Bildung als Schlüssel zu Selbstachtung und Integration

Gießener Anzeiger vom 16.12.2014

Bildung als Schlüssel zu Selbstachtung und Integration

GIESSEN (ewe). Das Bildungswerk der Hessischen Wirtschaft e. V. und das DGB Bildungswerk Hessen e. V. sorgen und bemühen sich gemeinsam um die Integration hier bereits lebender Menschen aus vielen Teilen der Welt und auch neu ankommender Flüchtlinge. Deutschland ist vom demografischen Wandel stark betroffen. Steigende Lebenserwartung und eine niedrige Geburtenrate werden begleitet durch eine zunehmende ethnische Vielfalt im Land. So ist laut Joachim Velten vom Bildungswerk der Hessischen Wirtschaft und Birgit Groß vom DGB-Bildungswerk die Integration von zentraler Bedeutung für das soziale Gefüge und den Arbeitsmarkt.

In enger Kooperation mit dem „HESSENCAMPUS Mittelhessen“ fand in der Aula der Friedrich-Feld-Schule Gießen das „Forum Flüchtlinge und Migranten – Bildungsbeschleunigung: die Chance zur Integration?“ statt, in dessen Mittelpunkt ein Vortrag von Prof. Franz Josef Wetz, Professor für Philosophie und Ethik in Schwäbisch-Gmünd, stand, der neben den Bereichen Bildung und Integration noch die Selbstachtung als wichtiges Element hinzufügte. „Wer zu spät kommt, den bestraft seine Langsamkeit“, bezog Wetz einen bekannten Ausspruch auf die Tatsache, dass Bildung die unumstrittene Grundlage der Integration jüngerer Flüchtlinge in unsere Gesellschaft ist. Bildung verleihe Selbstachtung und mache die Migranten zu willkommenen Mitgliedern unseres Gemeinwesens, stellte Wetz vor einem vorwiegend aus jungen Migranten bestehenden Publikum fest.

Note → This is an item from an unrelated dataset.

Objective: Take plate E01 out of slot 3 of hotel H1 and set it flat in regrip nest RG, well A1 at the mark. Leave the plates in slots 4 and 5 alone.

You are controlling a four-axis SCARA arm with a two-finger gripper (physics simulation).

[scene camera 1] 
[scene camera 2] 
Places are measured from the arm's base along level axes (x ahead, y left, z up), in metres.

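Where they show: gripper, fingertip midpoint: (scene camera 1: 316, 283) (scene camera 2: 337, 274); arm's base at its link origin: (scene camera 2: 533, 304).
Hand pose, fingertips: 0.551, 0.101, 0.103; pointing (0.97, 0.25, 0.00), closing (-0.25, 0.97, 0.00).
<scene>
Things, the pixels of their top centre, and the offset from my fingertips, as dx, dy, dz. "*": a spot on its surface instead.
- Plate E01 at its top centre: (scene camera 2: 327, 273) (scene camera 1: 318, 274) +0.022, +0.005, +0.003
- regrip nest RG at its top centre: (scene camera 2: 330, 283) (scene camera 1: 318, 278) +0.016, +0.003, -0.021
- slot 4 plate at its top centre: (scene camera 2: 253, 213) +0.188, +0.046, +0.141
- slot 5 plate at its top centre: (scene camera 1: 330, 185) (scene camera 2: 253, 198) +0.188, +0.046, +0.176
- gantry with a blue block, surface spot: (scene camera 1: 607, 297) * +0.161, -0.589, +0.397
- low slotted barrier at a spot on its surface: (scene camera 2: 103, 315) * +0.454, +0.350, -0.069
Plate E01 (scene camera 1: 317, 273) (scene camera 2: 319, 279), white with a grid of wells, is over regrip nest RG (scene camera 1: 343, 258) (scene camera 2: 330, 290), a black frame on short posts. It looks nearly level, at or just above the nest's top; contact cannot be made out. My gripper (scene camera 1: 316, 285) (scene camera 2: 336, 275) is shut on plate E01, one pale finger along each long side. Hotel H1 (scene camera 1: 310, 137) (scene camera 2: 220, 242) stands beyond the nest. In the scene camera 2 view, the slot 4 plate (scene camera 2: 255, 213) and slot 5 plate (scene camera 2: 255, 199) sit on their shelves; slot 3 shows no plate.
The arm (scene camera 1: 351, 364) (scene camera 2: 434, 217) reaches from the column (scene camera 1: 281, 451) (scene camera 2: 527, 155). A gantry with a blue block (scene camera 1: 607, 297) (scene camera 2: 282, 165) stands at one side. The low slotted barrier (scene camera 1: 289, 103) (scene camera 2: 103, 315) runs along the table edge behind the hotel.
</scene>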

Damit Bildung die Migranten auch erreiche, müsse sie zeitnah vermittelt werden. Andernfalls drohten die jungen Erwachsenen, abzudriften und ihre Selbstachtung aus Quellen zu speisen, die nicht nur eine Integration verhindern, sondern fast zwangsläufig auch im Widerspruch zu den Grundwerten unserer Gesellschaft stehen. Rund 50 Millionen Menschen sind laut Wetz derzeit weltweit auf der Flucht, von denen etwa zehn Prozent nach Europa fliehen. Wurden 2012 in Deutschland 130 000 Asylanträge gestellt, so werden es 2014 schon 250 000 sein, wobei sich die Zahlen ständig änderten. Nichts ändern werde sich aber an der Notwendigkeit, sich um diese Menschen zu kümmern, die kommen und trotz teilweise großen Argwohns auch bleiben, die trotz aller sozialen Abfederung dennoch in einer Art „Zwischenwelt“ leben. Wetz sieht in Bildung und Arbeit die wirksamsten Gegenmaßnahmen. Spracherwerb („Wir müssen die jungen Flüchtlinge und Asylanten sofort in Sprachkurse stecken“), Praktika, Anknüpfung an bereits erworbene Qualifikationen („Die vorhandenen beruflichen Qualifikationen schnell erfassen und nutzen“), Aus- und Weiterbildung sowie Arbeitsplätze stehen an erster Stelle. Allerdings gehört laut Wetz zu alledem auch die Akzeptanz und das Ausleben von „Sekundärtugenden“ wie Fleiß, Pünktlichkeit, Höflichkeit und etlichen mehr, Tugenden, die zu anderen Zeiten leider gering geschätzt wurden, die aber neben der Anerkennung der Gleichberechtigung und der Regelwerke im Grundgesetz zu den Säulen einer gelingenden Integration gehören. Dies von den zukünftigen neuen Bürgern unseres Landes zu fordern und umzusetzen, trage zum einen wesentlich zum Verlust des Fremdheitsgefühls bei den Flüchtlingen und Asylanten und zum anderen entscheidend zur Stärkung deren Selbstachtung bei. „Denn Selbstachtung, die nicht das Gefühl des Fremdseins ausschließt, ist problematisch. Freiheit darf nicht dazu genutzt werden, Freiheit abzuschaffen. Toleranz schließt nicht die Toleranz gegenüber Intoleranz ein. Es darf keinen Rabatt geben, wenn es um die Gleichberechtigung der Frau geht.“ Diese und weitere klare Aussagen prägten den Vortrag von Wetz.